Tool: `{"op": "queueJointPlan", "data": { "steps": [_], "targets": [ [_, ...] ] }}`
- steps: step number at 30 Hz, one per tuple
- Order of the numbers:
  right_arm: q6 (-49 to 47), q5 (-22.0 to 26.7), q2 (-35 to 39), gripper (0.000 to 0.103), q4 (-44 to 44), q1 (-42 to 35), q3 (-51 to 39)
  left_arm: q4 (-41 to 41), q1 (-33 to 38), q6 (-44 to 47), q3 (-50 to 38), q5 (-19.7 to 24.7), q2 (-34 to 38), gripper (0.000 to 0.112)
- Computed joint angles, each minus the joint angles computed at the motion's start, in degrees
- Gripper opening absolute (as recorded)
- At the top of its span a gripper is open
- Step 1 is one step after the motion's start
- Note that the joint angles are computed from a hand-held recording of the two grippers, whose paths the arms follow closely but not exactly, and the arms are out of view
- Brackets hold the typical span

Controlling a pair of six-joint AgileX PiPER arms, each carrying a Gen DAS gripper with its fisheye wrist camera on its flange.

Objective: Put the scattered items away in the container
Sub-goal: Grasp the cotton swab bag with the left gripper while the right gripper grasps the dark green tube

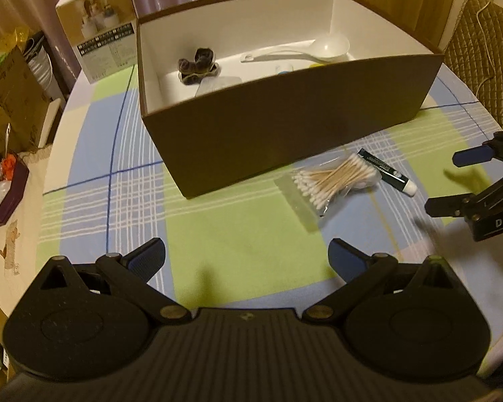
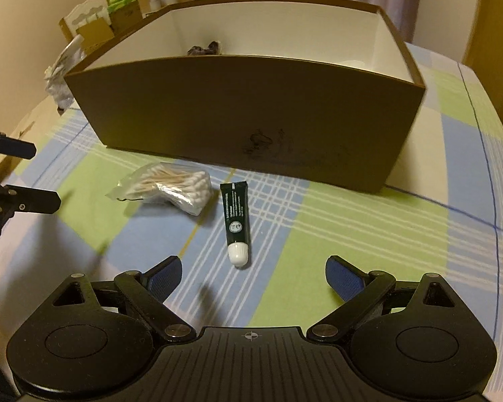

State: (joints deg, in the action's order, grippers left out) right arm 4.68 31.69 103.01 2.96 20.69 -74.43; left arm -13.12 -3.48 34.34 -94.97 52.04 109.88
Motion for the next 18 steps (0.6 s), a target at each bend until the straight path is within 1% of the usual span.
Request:
{"op": "queueJointPlan", "data": {
  "steps": [1,2,3,4,5,6,8,10,11,12,14,18],
  "targets": [
    [-0.27,-0.87,0.46,0.098,-1.10,0.36,0.05,0.04,-0.01,-0.07,-0.31,0.27,0.34,0.102],
    [0.47,-1.17,1.06,0.092,-3.08,0.94,-0.24,0.01,-0.02,-0.05,-0.73,0.50,0.78,0.102],
    [-1.06,-1.12,1.81,0.065,-3.02,1.10,-0.84,-0.08,-0.01,0.11,-0.89,0.57,1.03,0.102],
    [-3.84,-0.22,2.86,0.053,-1.21,0.84,-2.01,-0.16,-0.01,0.27,-0.96,0.59,1.23,0.102],
    [-4.55,0.85,3.97,0.049,-0.76,0.76,-3.26,-0.22,-0.03,0.43,-1.46,0.79,1.70,0.102],
    [-3.78,1.15,4.73,0.049,-1.52,0.88,-3.95,-0.38,-0.04,0.69,-1.99,1.00,2.16,0.102],
    [-3.24,-0.49,4.97,0.049,-1.87,0.83,-3.53,-0.56,-0.11,0.91,-2.61,1.15,2.73,0.102],
    [-3.21,-0.99,5.23,0.048,-2.23,0.86,-3.58,-0.69,-0.13,1.00,-3.28,1.36,3.24,0.102],
    [-3.74,-1.13,5.28,0.036,-2.25,0.89,-3.55,-0.85,-0.09,1.16,-3.47,1.40,3.39,0.102],
    [-5.26,-1.18,5.19,0.021,-1.33,0.72,-3.44,-1.05,-0.02,1.36,-3.67,1.45,3.54,0.102],
    [-5.69,-0.42,5.11,0.020,-1.60,0.79,-3.65,-1.66,0.16,2.09,-4.17,1.72,4.01,0.101],
    [-4.85,-0.57,3.25,0.020,-1.59,0.26,-1.49,-2.32,0.11,3.63,-4.77,2.08,4.80,0.101]
  ]
}}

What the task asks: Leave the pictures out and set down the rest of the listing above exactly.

Solution to this exercise:
Tool: `{"op": "queueJointPlan", "data": { "steps": [_], "targets": [ [_, ...] ] }}`
- steps: step number at 30 Hz, one per tuple
- Order of the numbers:
  right_arm: q6 (-49 to 47), q5 (-22.0 to 26.7), q2 (-35 to 39), gripper (0.000 to 0.103), q4 (-44 to 44), q1 (-42 to 35), q3 (-51 to 39)
  left_arm: q4 (-41 to 41), q1 (-33 to 38), q6 (-44 to 47), q3 (-50 to 38), q5 (-19.7 to 24.7), q2 (-34 to 38), gripper (0.000 to 0.112)
- Computed joint angles, each minus the joint angles computed at the motion's start, in degrees
- Gripper opening absolute (as recorded)
- At the top of its span a gripper is open
- Step 1 is one step after the motion's start
- Note that the joint angles are computed from a hand-held recording of the two grippers, whose paths the arms follow closely but not exactly, and the arms are out of view
- Brackets hold the typical span

Controlling a pair of six-joint AgileX PiPER arms, each carrying a Gen DAS gripper with its fisheye wrist camera on its flange.

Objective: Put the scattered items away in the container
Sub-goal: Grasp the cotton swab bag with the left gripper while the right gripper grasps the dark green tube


State: (joints deg, in the action's order, grippers left out) right arm 4.68 31.69 103.01 2.96 20.69 -74.43; left arm -13.12 -3.48 34.34 -94.97 52.04 109.88
Motion for the next 18 steps (0.6 s), a target at each bend until the straight path is within 1% of the usual span.
Request:
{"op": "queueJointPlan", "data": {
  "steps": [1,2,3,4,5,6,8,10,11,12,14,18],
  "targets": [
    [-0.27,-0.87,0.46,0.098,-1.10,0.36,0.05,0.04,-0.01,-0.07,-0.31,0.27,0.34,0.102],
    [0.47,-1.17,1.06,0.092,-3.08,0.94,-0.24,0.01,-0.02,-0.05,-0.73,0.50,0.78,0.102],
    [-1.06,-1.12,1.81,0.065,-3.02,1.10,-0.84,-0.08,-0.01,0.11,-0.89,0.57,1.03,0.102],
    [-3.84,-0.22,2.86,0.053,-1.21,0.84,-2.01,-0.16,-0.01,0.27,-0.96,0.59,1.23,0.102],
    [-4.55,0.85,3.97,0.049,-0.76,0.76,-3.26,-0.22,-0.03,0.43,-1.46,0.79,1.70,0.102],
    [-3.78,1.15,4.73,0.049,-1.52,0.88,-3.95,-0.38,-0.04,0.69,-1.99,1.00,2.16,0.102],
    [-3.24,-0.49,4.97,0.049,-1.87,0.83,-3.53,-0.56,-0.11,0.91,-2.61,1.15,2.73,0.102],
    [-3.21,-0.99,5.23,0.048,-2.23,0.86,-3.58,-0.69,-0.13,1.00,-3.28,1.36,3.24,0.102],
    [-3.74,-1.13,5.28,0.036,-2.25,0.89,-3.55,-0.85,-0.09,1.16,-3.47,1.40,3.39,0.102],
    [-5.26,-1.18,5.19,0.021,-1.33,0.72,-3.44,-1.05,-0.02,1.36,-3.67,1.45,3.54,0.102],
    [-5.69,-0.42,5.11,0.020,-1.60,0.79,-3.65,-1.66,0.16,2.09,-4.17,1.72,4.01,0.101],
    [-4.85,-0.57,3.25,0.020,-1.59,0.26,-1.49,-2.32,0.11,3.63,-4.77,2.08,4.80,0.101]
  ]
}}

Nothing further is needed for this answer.